Electromyographic Study In Amyotrophic Lateral Sclerosis.

Object To study quantitative electromyography of patients with amyotrophic lateral sclerosis(ALS). Evaluate the sensitivity of different motor unit action potential(MUPs) parameters, spontaneous activity and the recruitment order in the quantitive electromyography of ALS. To determine electromyographic involvement and differences in groups of lower motor neurons in ALS patients with different initiative symptoms of onset, and the electromyographic defferences in patients of defferent clinical stages.Method Quantitative electromyography was performed in groups of lower motor neurons in 60 ALS patients with different initiative symptoms of onset, of defferent clinical stages and 55 matched normal control, to measure MUPs parameters, the presence of spontaneous activity was detected and the recruitment order was measured. Statistic analysis was used to compare MUPs parameters data in these two groups, abnormal rate of MUPs parameters, spontaneous activity, recruitment order in ALS patients, electromyographic involvement and differences in groups of lower motor neurons in ALS patients with different initiative symptoms of onset, and defferences in patients of defferent clinical stages were analysed.Conclusion Of the five MUPs parameters, area, duration and SI are more sensitive for evaluation of ALS, while polyphasia is of less sensitivity; spontaneous activity and recruitment order are less sensitive than MUPs parameters. It helps to detect evidence of neurogenic lesion in clinically unaffected muscles if all three are involved. In ALS patients, different initiative symptom of onset causes different distribution of electromyographic findings.

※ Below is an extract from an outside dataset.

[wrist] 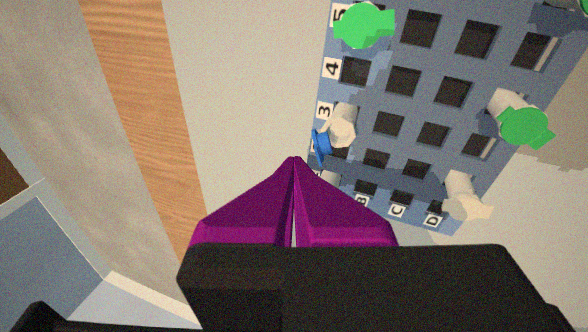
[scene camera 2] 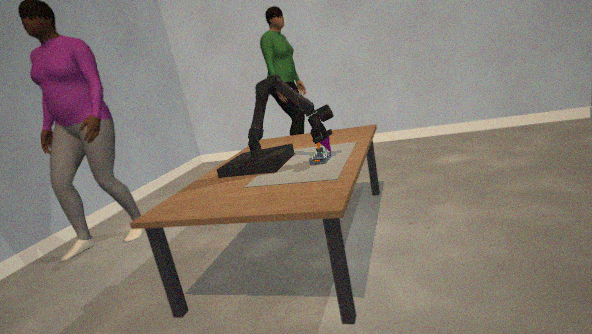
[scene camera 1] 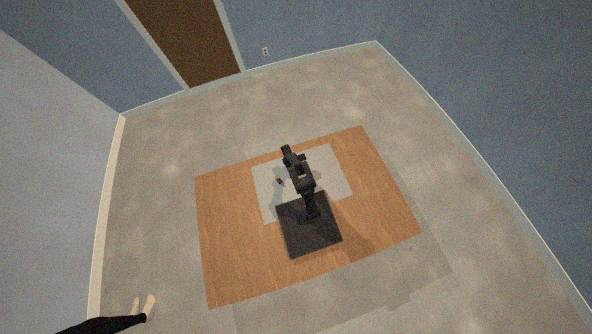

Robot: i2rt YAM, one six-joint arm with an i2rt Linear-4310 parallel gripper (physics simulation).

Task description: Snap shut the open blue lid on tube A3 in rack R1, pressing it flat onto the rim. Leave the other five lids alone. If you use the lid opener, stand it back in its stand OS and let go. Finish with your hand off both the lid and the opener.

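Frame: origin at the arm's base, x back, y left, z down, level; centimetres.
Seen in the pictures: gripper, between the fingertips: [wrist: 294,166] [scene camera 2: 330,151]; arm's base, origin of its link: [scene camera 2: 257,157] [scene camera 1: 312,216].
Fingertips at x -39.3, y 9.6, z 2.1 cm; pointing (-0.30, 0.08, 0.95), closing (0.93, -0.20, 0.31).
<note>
Offsets run from my fingertips to a thing's top centre. "spot": to the spot under its first point. Level surfaces: height alone.
My gripper [wrist: 294,166] [scene camera 2: 328,150] is shut and empty; its magenta fingertips meet, close beside the open blue lid in the wrist view. The blue lid @(dx +1.2, dy -3.1, dz -2.3 cm) [wrist: 323,145] hangs tilted, edge-on, beside the whitish tube A3 [wrist: 342,129], whose mouth is uncovered. I cannot tell whether a fingertip touches the lid. Tube A3 stands in the blue rack R1 @(spot: dx +4.0, dy -6.8, dz +0.6 cm) [wrist: 440,56] [scene camera 2: 320,159], by the label 3. A small orange piece @(dx +10.2, dy +9.2, dz -4.9 cm) [scene camera 2: 318,146] stands upright by the rack in scene camera 2, possibly the opener; its stand is too small to tell.
Green lids [wrist: 360,25] [wrist: 524,126] sit on tubes at A5 and the rack's right side. A white lid @(dx +7.5, dy -2.1, dz -1.2 cm) [wrist: 467,207] is at the D end. Another tube @(spot: dx +2.0, dy +0.0, dz +0.1 cm) [wrist: 330,178] near A1 is partly behind my finger. A person in magenta [scene camera 2: 72,80] stands beside the wooden table @(dz +3.9 cm) [scene camera 2: 240,205].
</note>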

Involvement of lumbosacral muscles is least frequent in patients with brainstem onset, while brainstem muscles in patients with lower limb onset. To find neurogenic activities, we can choose the corresponding motor neuron regions according to the initiative symptom of onset. In the cervical muscles and lumbosacral muscles, distal limb muscles should be examined first, while the brainstem muscles, sternocleidomastoid first.The electromyography of patients of defferent clinical stages differ. The most significant features in EMG in the very early stage of ALS are the fibrillations and positive sharp waves, if present, in quantitative EMG increased MUPs area and amplitude.